● **What you should do**:
Every line of the listing belongs in your answer exactly as written; the images do not.

(Task material begins)

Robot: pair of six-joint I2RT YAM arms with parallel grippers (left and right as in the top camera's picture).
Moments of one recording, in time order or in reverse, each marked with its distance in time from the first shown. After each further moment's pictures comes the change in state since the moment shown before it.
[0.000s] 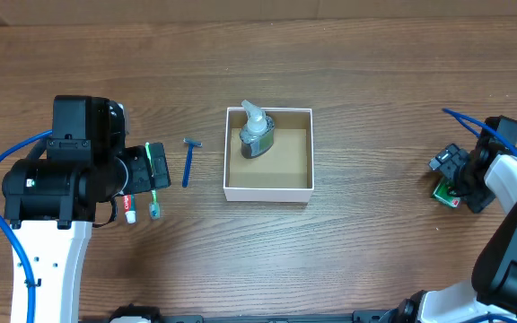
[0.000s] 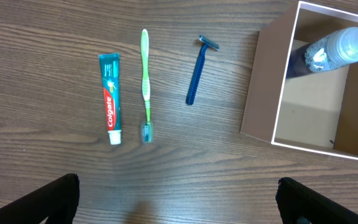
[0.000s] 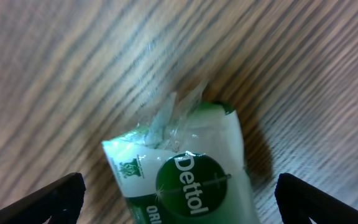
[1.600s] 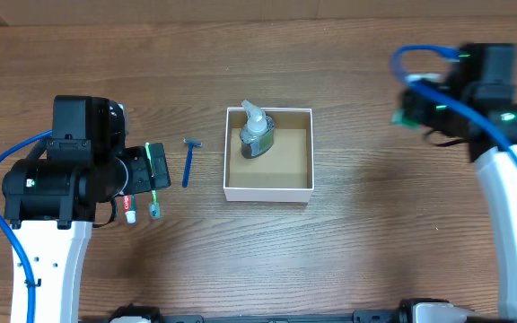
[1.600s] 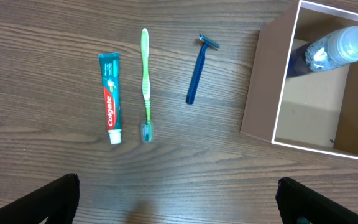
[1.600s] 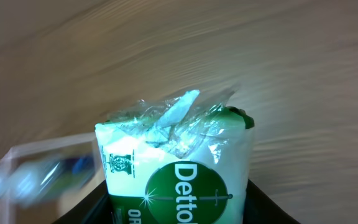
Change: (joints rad) left arm 0.000 0.000 0.000 -0.002 0.000 0.000; right arm 0.472 -0.303 0.481 -0.373 -0.163 -0.151
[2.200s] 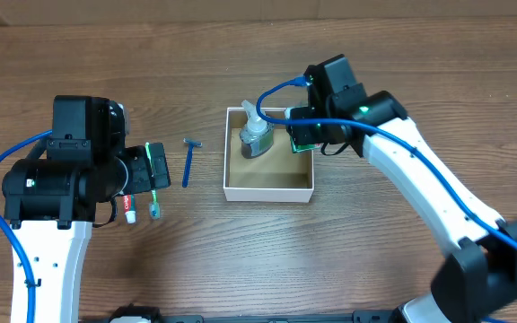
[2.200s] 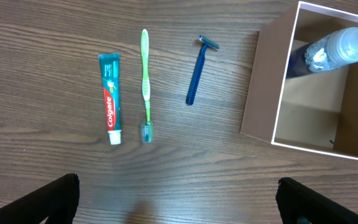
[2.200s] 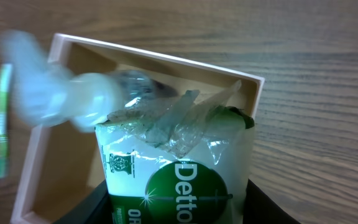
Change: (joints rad) left arm 0.000 0.000 0.000 0.002 0.000 0.000; right arm 0.400 0.282 0.000 0.114 0.002 -0.026
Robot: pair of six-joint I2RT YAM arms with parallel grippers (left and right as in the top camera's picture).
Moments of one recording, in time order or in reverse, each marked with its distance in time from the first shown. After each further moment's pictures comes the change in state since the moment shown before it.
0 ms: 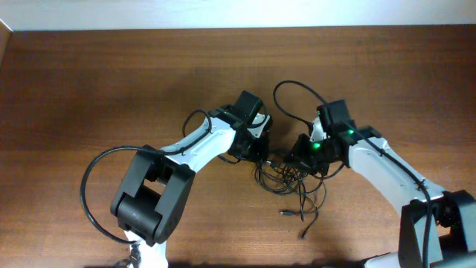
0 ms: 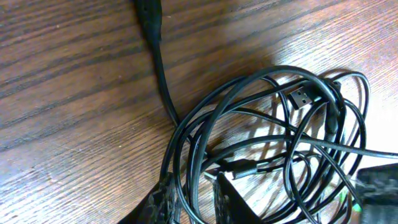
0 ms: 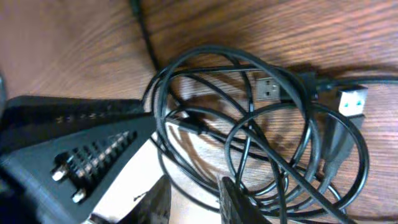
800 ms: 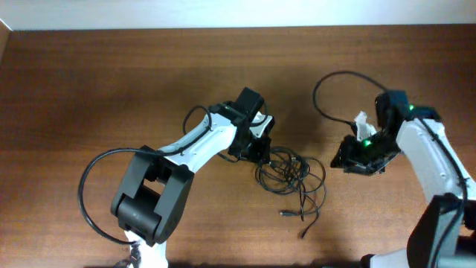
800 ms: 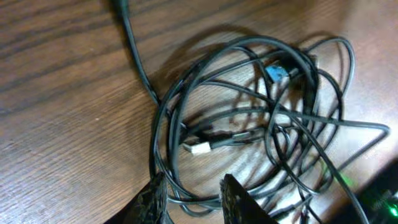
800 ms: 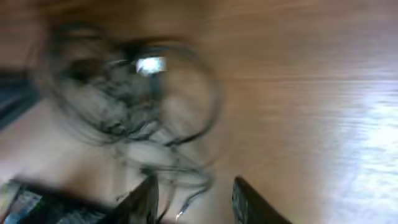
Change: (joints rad) left arm 0.000 0.000 0.057 -0.116 0.042 0.038; right arm -0.356 0.020 0.199 -0.549 0.101 -0.645
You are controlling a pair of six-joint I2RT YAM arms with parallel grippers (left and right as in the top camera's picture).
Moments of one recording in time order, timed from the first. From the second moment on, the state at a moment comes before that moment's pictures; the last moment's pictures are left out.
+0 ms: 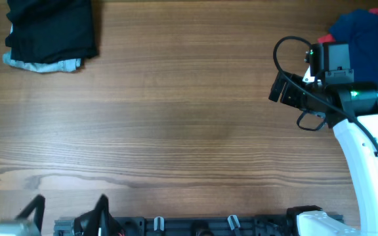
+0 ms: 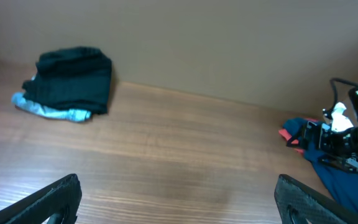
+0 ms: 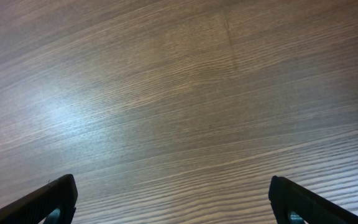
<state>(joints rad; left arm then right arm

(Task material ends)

● **Exercise output**:
Robot: pair of six-joint I2RT YAM arms with parallel grippers (left and right as in the top camera's picture).
Moments of one recording, in time order or in reverse, each marked with its distance in time from the first shown. After each further moment's pictures comes the change in state since the moment shown before it.
[0.000s] 
[0.000s] 
[0.000s] 
[1.600s] 
[1.600s] 
[1.600s] 
Change: (joints rad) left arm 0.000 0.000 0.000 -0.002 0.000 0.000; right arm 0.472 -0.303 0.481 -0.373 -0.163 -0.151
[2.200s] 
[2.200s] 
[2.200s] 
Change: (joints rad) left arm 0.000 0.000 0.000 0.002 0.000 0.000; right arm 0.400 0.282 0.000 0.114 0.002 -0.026
Robot: pair of six-joint I2RT YAM arms with parallel grippers (left and right as in the top camera's picture).
Moments of one recording, in time order or in reverse, each marked with its distance in time from the first shown. After each further moment's pictures comes the change in state since the moment shown before it.
0 ms: 
0 ms: 
0 ms: 
800 ms: 
800 ms: 
800 ms: 
Change: (joints rad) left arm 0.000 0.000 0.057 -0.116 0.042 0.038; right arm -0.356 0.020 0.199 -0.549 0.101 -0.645
You are controlling a pair of six-joint I2RT YAM arms with parallel grippers (left and right as in the top camera's picture).
Moments of one recording in time order, timed from the first. From the second moment on, the state at a moment comes before that moment's pictures; the last moment's pictures are left out.
+0 ms: 
+0 ms: 
+0 ms: 
<state>(joints rad; left arm then right arm

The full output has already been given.